I love posing myself "What if?" and "How would?" questions and following them out logically to see where they go or trying to reverse engineer a particular situation to figure out how it came about.
Basically, whenever I'm not focused on some sort of life task or other form of entertainment, my brain constantly spits out new people, places and character dialogue. A quick mental estimate of my 40 years of D&D says I've easily got about two hundred PCs I've either completely statted out or at least have a clear vision of in my head, and probably about 50 clearly-defined NPCs.
I also like the mechanical aspects of the game, so I like going through the rulebooks to improve my system mastery and find interesting synergies in various game elements, particularly character optimization.
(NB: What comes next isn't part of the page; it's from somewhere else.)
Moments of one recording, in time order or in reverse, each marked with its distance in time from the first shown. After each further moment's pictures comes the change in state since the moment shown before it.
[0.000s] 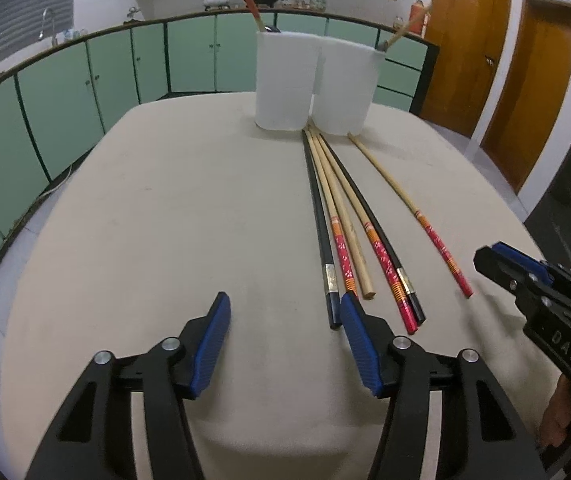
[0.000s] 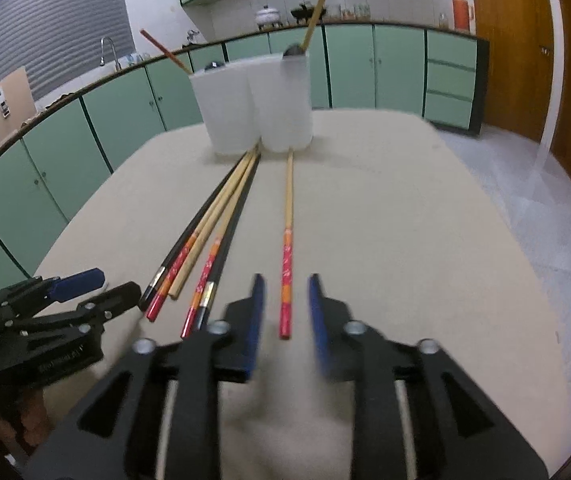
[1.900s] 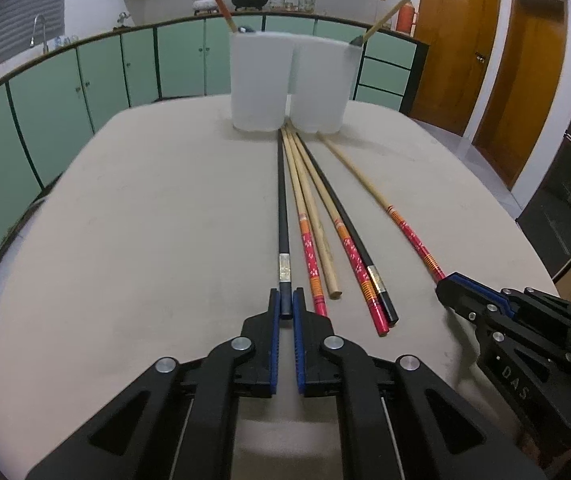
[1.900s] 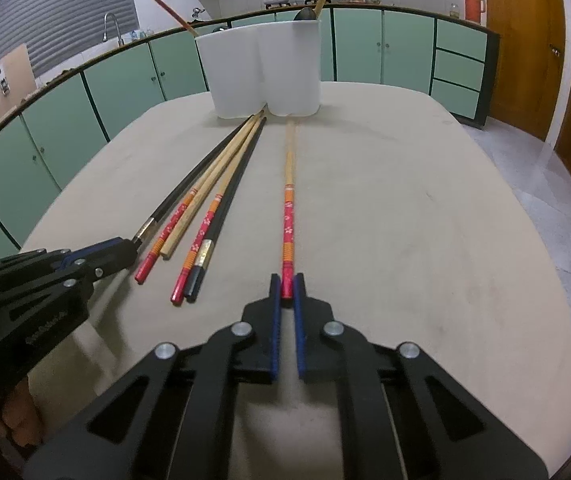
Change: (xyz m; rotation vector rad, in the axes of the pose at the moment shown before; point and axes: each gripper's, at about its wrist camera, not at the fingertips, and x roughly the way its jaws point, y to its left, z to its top) left arm -0.002 -0.019 -0.003 0.043 -0.021 -0.017; right arm 0.020 0.008 -0.012 -0.012 0.080 0.010
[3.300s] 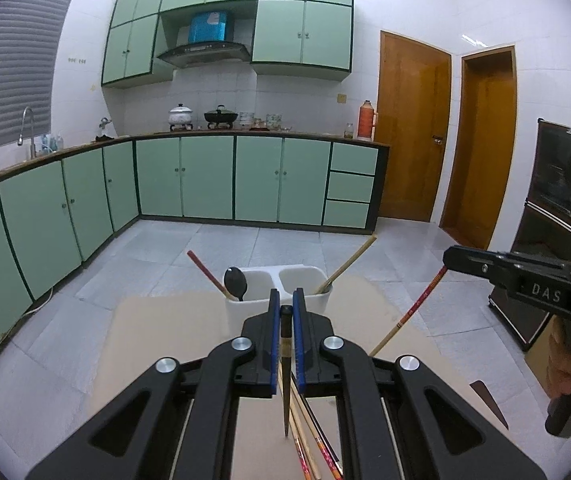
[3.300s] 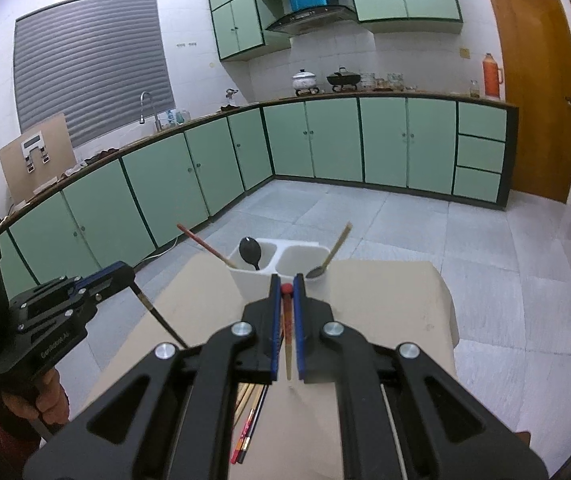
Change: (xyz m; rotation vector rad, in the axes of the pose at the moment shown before) left arm -0.115 0.009 0.160 0.086 -0.387 -0.087; right arm -0.123 -0.021 0.200 -0.052 -0.268 0.122
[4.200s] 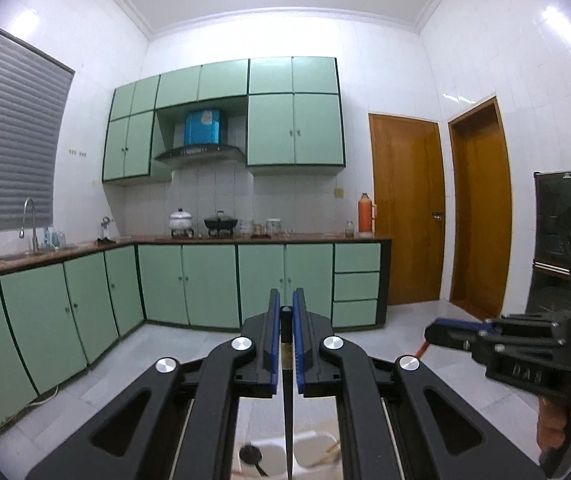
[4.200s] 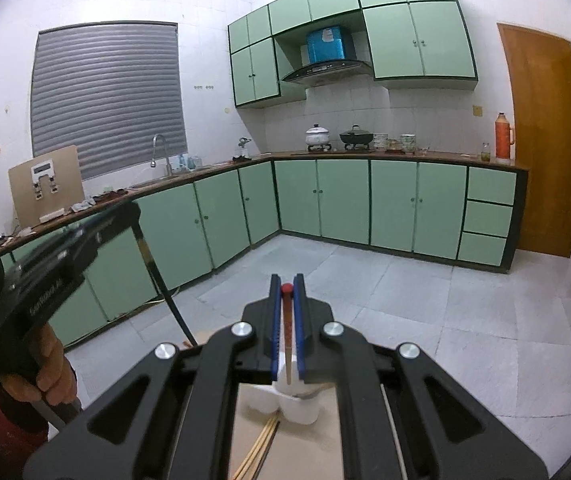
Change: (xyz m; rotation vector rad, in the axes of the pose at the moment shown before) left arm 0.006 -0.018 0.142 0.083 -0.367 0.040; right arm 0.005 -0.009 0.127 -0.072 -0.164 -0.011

I previously spent a lot of time doing a lot of image manipulation to create character portraits (which was really a separate hobby all on it's own), but haven't done anything with it for a long time.

Apart from the constant flood of new content pouring out of my brain, though, my biggest game-related activity is painting and collecting miniatures - which, again, is another hobby all on its own. (I rarely ever paint or sculpt figures for use as my personal characters or for tabletop use.)
As painter, I primarily paint Reaper Miniatures figures. As a collector, I primarily collect the old Ral Partha Official 2nd Ed. AD&D 11-XXX series figures, as well as various Ral Partha, Grenadier and TSR box sets.

I also haphazardly collect previous-edition books and modules, and D&D-themed toys, video games and other merchandise. In particular, I have a great many of the LJN action figures and toys produced in the 1980's, as well as the first twenty or so of the old Endless Quest books.